Ist Charakter entscheidend bei einer Spielerverpflichtung? Auf jeden Fall. Weil wir von der Gesamtart des Vereins und aber auch von der Art, wie wir Fußball spielen, vielleicht mehr als andere über das Kollektiv kommen.
Die Führungsriege erscheint beim BVB auch manchmal wie ein Kumpel-Gegenmodell im Vergleich mit anderen Großklubs... Das ist so.
Was ist der Vorteil? Naja, Kumpel ist vielleicht doch nicht ganz der richtige Ausdruck, weil er bedeuten würde, dass wir abends ständig gemeinsam rausgehen und unsere Freizeit miteinander verbringen. So ist es ja nicht. Wir haben aber einfach totales Vertrauen zueinander. Was jedoch nicht ausschließt, dass wir sehr kontrovers diskutieren. Das Besondere am BVB ist, dass von diesen Diskussionen nie etwas verlautet.
Wenn Sie zu anderen Vereinen hinüberschauen: Worin erkennen Sie die Nachteile für einen Klub ohne ähnliches Vertrauensmodell? Kontinuität hilft immer. Wenn du dein Führungspersonal alle zwei, drei Jahre auswechselst, kriegst du nämlich immer wieder Brüche. Und das andere ist das Vertrauen. Du kannst dir alles sagen. Du kannst dich dabei komplett fallen lassen. Du kannst noch so absurde Ideen ausdiskutieren, ohne die Angst haben zu müssen, dass das öffentlich werden könnte. Darin haben wir eine extrem hohe Kultur. Und das hilft sogar dramatisch. Wenn du genau das nicht hast, kannst du nicht mit einem Personaletat, der die Hälfte von dem von Bayern beträgt, zweimal hintereinander Deutscher Meister werden. Das ist für mich eine ganz klare Bedingung dafür.
Ist dieses Modell nach einer rationalen Fehleranalyse vorangegangener Jahre entstanden? Nein, das hat sich einfach entwickelt. Rational war die Entscheidung für Jürgen Klopp und einen neuen Fußballstil. Aber dass damit diese Art der Zusammenarbeit einher gehen würde, wussten wir alle nicht. Das kann man auch nicht kopieren. Irgendwann wird es sich also verändern. Das muss dann natürlich nicht schlechter sein. Wobei: Wir sind altersmäßig nicht so weit auseinander. Vielleicht hören wir ja alle irgendwann zusammen auf.

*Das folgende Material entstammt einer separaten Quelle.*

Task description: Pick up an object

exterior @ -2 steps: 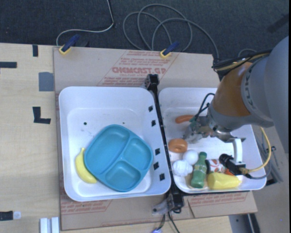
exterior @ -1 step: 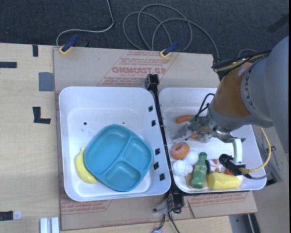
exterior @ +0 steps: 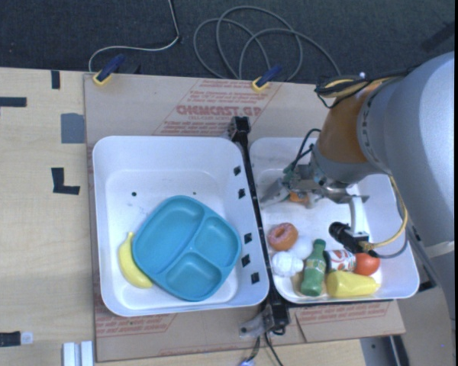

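Orange object (exterior: 298, 197) sits right under the gripper (exterior: 295, 187), whose grip I cannot tell.

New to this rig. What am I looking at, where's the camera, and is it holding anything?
One fixed camera looks down at a slant on a bench with two white bins. The big grey shape with the orange band is a robot arm reaching in from the right. Its pincer is down in the right bin, over a small orange item; I cannot tell whether it grips it. That bin also holds a donut, a white ball, a green bottle, a tomato and a yellow pepper. The left bin holds a blue tray lying over a banana.
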Controlling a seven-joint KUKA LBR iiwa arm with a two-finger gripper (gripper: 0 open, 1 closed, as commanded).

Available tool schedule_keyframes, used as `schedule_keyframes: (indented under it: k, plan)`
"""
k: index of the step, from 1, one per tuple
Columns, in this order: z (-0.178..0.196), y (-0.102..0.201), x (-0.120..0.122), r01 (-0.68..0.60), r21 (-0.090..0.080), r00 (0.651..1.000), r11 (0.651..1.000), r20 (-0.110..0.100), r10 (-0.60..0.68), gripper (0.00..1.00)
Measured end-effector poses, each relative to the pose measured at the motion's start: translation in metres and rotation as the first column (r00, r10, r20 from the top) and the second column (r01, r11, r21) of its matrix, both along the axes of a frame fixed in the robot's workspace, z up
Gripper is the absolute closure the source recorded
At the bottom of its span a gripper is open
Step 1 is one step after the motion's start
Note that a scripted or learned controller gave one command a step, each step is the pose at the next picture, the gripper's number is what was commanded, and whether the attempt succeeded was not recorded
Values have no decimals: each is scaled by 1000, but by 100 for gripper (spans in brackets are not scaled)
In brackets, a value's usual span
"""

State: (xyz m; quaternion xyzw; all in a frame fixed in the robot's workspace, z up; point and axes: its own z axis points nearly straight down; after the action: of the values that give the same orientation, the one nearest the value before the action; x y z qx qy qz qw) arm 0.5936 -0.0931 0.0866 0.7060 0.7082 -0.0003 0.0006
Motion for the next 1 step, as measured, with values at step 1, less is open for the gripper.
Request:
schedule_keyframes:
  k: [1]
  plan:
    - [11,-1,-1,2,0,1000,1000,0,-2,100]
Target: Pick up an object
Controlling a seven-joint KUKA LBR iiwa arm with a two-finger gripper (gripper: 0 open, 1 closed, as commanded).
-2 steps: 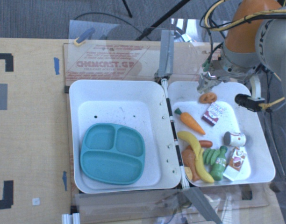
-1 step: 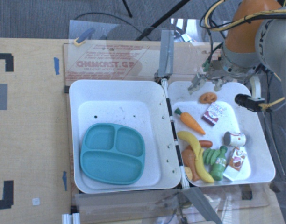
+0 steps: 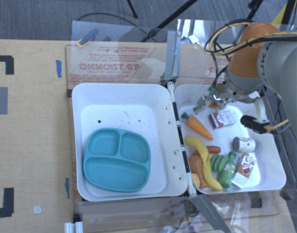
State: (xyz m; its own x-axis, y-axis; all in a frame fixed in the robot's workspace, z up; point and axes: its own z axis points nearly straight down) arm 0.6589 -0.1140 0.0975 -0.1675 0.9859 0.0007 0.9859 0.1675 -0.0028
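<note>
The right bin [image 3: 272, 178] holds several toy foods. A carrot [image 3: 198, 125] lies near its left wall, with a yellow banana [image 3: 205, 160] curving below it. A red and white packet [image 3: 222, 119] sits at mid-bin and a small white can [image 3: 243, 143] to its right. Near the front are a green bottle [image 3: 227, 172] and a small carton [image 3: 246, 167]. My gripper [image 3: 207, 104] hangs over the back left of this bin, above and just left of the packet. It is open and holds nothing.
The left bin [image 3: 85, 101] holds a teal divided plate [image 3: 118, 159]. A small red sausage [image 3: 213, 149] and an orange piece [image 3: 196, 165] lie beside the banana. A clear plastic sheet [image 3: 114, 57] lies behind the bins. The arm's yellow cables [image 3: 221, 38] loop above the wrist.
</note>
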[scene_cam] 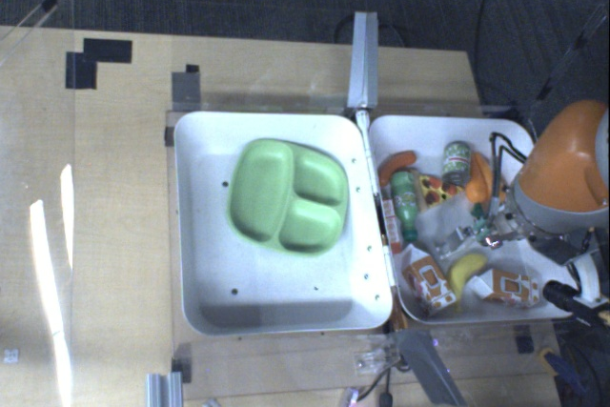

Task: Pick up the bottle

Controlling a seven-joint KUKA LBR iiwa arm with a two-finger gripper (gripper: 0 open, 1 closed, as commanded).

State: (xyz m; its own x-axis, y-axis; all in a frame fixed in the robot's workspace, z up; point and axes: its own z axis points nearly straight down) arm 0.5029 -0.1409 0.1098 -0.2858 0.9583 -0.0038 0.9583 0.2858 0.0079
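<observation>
- I read the current step as the approach: the arm (pixel 570 169) reaches into the right bin (pixel 515 312) from the right, and nothing is lifted yet.
- The gripper (pixel 484 234) sits low over the middle of that bin, just above the banana (pixel 464 272). I cannot tell how the claw stands; the wrist and glare hide it.
- The bottle (pixel 404 203), green with a red band near its top, lies on its side along the bin's left wall, just right of the divider between the bins. A can (pixel 457 163) lies near the far wall, with an orange item (pixel 479 178) just beside it.
- Two snack packets (pixel 426 284) (pixel 512 285) lie at the near edge, either side of the banana.
- The left bin (pixel 200 300) holds a green divided plate (pixel 287 195).
- Next move, in my judgement: shift the gripper left, across the clutter, until it is centred over the bottle, then align the claw across the bottle's narrow width before descending.
- Risk: neighbouring items touch the bottle and may be caught instead.
</observation>
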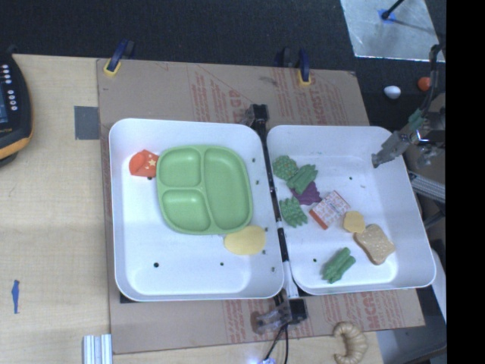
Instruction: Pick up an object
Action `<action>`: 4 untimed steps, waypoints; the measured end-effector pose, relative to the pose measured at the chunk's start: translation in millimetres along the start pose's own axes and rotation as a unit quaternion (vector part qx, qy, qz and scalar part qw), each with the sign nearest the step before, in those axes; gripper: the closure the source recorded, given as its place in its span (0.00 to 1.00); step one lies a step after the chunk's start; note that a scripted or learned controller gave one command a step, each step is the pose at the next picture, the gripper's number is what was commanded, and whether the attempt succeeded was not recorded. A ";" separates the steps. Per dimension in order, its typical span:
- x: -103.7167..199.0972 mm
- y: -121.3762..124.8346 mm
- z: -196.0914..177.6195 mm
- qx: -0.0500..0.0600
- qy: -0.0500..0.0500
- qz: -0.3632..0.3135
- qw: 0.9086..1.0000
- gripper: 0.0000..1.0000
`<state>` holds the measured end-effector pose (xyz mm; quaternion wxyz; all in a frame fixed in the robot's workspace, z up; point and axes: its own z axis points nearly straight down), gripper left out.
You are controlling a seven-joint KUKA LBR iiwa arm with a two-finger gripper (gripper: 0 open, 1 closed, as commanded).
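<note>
- The right bin (394, 158) holds the toy food, clustered toward its left and lower parts.
- The bread slice (375, 243) looks light and stiff; I'd pinch its narrow sides.
- My claw (383, 154) hovers at the bin's right rim, carrying nothing; whether it's apart, I cannot tell.

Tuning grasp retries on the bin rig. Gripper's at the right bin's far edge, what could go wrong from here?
1. The green pieces, purple piece and red-and-white packet lie bunched together; a grasp there may catch two or knock neighbours aside.
2. The bread slice and yellow round touch, so one may drag the other.
3. The gripper sits near the right bin's rim; a steep descent might clip it.
</note>
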<state>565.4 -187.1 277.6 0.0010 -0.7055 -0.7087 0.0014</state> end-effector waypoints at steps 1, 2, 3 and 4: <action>26.2 -23.1 131.1 0.007 0.003 -0.001 1.000 0.00; 73.8 -16.4 184.9 -0.004 -0.003 -0.002 1.000 0.00; 73.0 -18.2 175.2 0.001 0.000 -0.001 1.000 1.00; 170.2 -33.0 36.1 -0.006 0.003 -0.005 1.000 1.00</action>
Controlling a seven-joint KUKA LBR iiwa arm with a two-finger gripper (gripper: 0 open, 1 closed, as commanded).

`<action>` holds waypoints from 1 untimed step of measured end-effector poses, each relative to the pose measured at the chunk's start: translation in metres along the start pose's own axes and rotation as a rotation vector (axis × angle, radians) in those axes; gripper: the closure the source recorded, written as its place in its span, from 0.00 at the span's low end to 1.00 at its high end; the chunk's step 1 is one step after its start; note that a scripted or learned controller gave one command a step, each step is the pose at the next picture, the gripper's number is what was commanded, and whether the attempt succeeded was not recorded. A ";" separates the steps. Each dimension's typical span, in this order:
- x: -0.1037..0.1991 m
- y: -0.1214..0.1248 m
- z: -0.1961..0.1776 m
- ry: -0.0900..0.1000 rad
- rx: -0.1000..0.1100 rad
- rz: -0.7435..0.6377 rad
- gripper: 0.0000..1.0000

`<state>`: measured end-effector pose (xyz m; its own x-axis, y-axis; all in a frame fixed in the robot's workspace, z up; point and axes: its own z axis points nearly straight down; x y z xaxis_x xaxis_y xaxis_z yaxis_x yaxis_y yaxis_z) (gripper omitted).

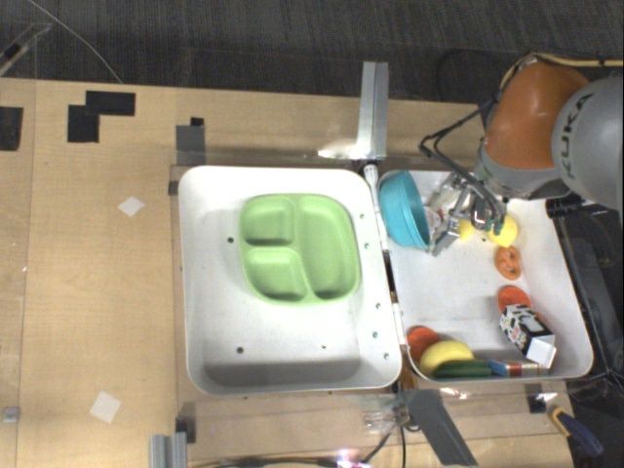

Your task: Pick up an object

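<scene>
Yellow banana [447,354] sits low right in the bin [458,291], partly hiding a red thing. Higher up, the hand [450,224] looks blurry; I cannot tell its grip.

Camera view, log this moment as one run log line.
arm: over right bin | gripper: low, beside blue bowl, near yellow toy | grasp: none seen | left bin: green tray

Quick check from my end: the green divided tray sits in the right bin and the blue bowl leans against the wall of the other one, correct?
Not quite. The camera view shows the green divided tray in the left bin. The blue bowl does lean against the wall of the other one, the right bin.
</scene>
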<state>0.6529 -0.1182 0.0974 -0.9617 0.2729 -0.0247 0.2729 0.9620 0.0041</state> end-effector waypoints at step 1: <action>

Schauen Sie denn am Jahresende zurück und fragen sich: Wie war’s denn so für uns? Ich habe über eine Woche gebraucht, um mit dem Champions-League-Finale klarzukommen. Weil man ja weiß, dass man das als Borussia Dortmund nicht so häufig hat. Aber nach einer Woche hat sich bei mir dann doch das Gefühl eingestellt: Vielleicht wäre das auch des Guten etwas zu viel gewesen. Vielleicht ist es sogar wichtig für uns gewesen, so ein sympathischer Verlierer auf Topniveau gewesen zu sein. 2012, 2013 waren ja unfassbare Jahre. Auch 2011. Ansonsten neige ich nicht groß dazu, zurückzuschauen. Nur Silvester vielleicht.
An Silvester wünscht man sich traditionell auch etwas für das kommende Jahr... Ich wünsche mir, dass wir so eine Verletzungssituation nie mehr erleben. Wenn die Mannschaft ganz überwiegend fit ist, werden wir eine gute Rückrunde spielen, da bin ich sehr sicher, dann werden wir versuchen, uns ein bisschen weiter nach vorne zu arbeiten. Und natürlich wünsche ich mir, dass wir die beiden Pokalrunden überstehen. Damit wäre ich dann schon sehr zufrieden.
Und was wünschen Sie sich für den Fußball insgesamt? Ich hoffe, dass der Fußball sich nicht zu sehr populistischen Einflüssen aussetzt. Das Spiel muss im Vordergrund stehen. Und dieses Spiel sollte man nicht verändern! Wenn ich höre, dass Schiedsrichter demnächst mit Sprühflasche Neun-Meter-Distanzen für Freistoßmauern malen soll, da frage ich mich: Wie krank muss eigentlich jemand sein, um auf so etwas zu kommen?